Survey: CEOs worry China trade relations could be 'rocky' for foreseeable future

A new survey shows executives that do business in the United States and China are “cautiously optimistic” about the future of their businesses — but they worry a trade deal between the two countries may not address all their major concerns.

The executives are also concerned trade relations between the world’s two largest economies will follow a “rocky path” for the foreseeable future, according to the survey.

This comes as negotiators continue to try and hammer out a trade deal in Washington.

“I don't want to predict the deal or not a deal, but we're very well along,” President Trump told reporters on Friday morning.

The U.S.-China Business Council, which represents American companies that do business in China, and the Committee of 100 — a U.S. nonprofit that works to “advance dialogue” between the two countries — surveyed 20 American chief executives and 35 Chinese executives.

Eight of the Chinese companies surveyed were state-owned enterprises, though the USCBC said there were no “appreciable” differences between the private companies and state-owned enterprises.

Most CEOs expect a trade deal

Seventy-seven percent of executives said they expected a partial agreement between the United States and China. Only 4% of CEOs surveyed thought the two countries would fail to come to an agreement.

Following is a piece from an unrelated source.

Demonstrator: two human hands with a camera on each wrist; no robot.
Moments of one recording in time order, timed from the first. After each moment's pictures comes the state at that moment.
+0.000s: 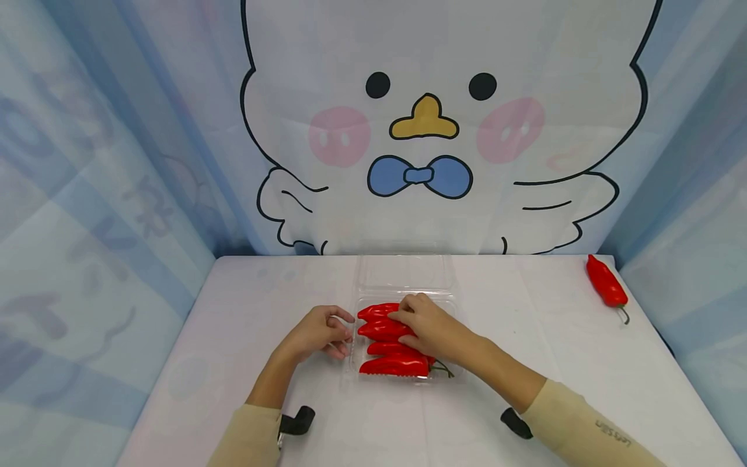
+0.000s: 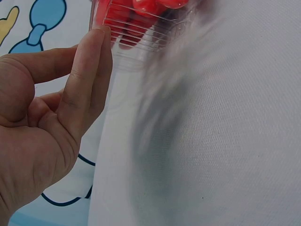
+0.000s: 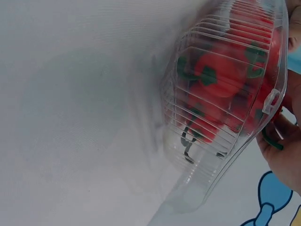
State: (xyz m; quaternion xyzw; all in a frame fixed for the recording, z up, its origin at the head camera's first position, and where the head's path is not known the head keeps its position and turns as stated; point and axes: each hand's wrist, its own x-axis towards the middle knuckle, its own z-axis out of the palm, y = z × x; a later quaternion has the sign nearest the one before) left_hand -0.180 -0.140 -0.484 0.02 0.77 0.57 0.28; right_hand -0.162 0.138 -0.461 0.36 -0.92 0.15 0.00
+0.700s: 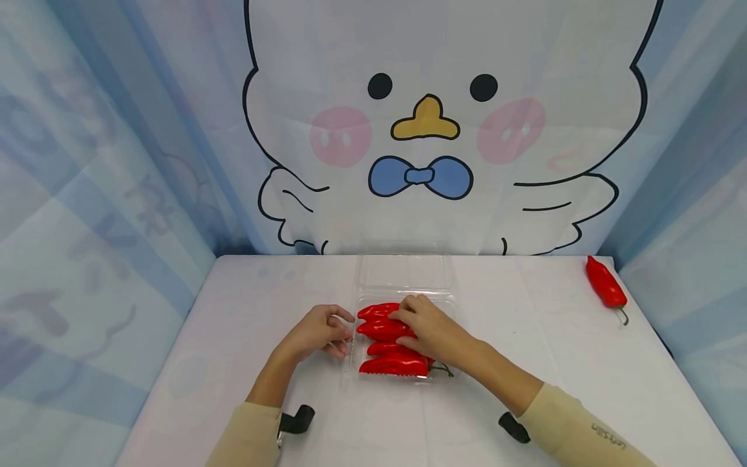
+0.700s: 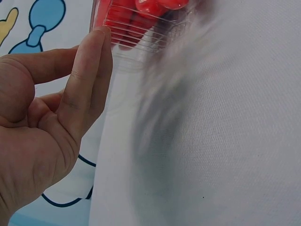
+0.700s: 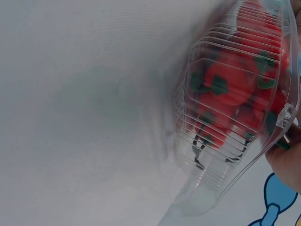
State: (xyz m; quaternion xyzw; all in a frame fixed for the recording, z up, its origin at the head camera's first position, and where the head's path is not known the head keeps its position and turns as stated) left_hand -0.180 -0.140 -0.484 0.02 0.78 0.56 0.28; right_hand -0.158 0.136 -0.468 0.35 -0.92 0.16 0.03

Chinese business leaders were more optimistic than Americans about the chances of a deal and that business would eventually return to normal.

Sixty-three percent of the Chinese CEOs expect U.S.-China relations to go back to business-as-usual after a trade deal, compared to only 24% of American executives.

Less than half of the CEOs said the trade dispute has affected their ability to do business with their U.S./Chinese counterparts — and 27% said the tensions have impacted their brand. The survey indicated more Chinese executives have experienced problems than American CEOs.

The majority of executives from both countries said regular presidential meetings will be imperative going forward.

Most of the executives plan to increase or maintain investment in the next year.

Chinese CEOs are prioritizing US less

USCBC President Craig Allen called the survey reflect a “pragmatic” outlook.

“Businesses in both countries plan to stay engaged with most planning to maintain or increase investments,” said Allen. “However, a minority of U.S. and Chinese companies are planning to curtail investments, believing that business conditions aren’t likely to improve enough.”

All of the American executives said the Chinese market would be a priority in the next five years. Fewer than half of Chinese CEOs said the U.S. market would be a priority in that same timeframe.

“The challenges for these companies in each other’s markets are reflected in the survey outcomes. While Chinese companies are more confident that business will return to normal after an agreement, fewer are prioritizing the United States than their American counterparts are in their approach to China,” said C100 Chairman H. Roger Wang.

Trump has said a trade deal could be announced within the next four weeks.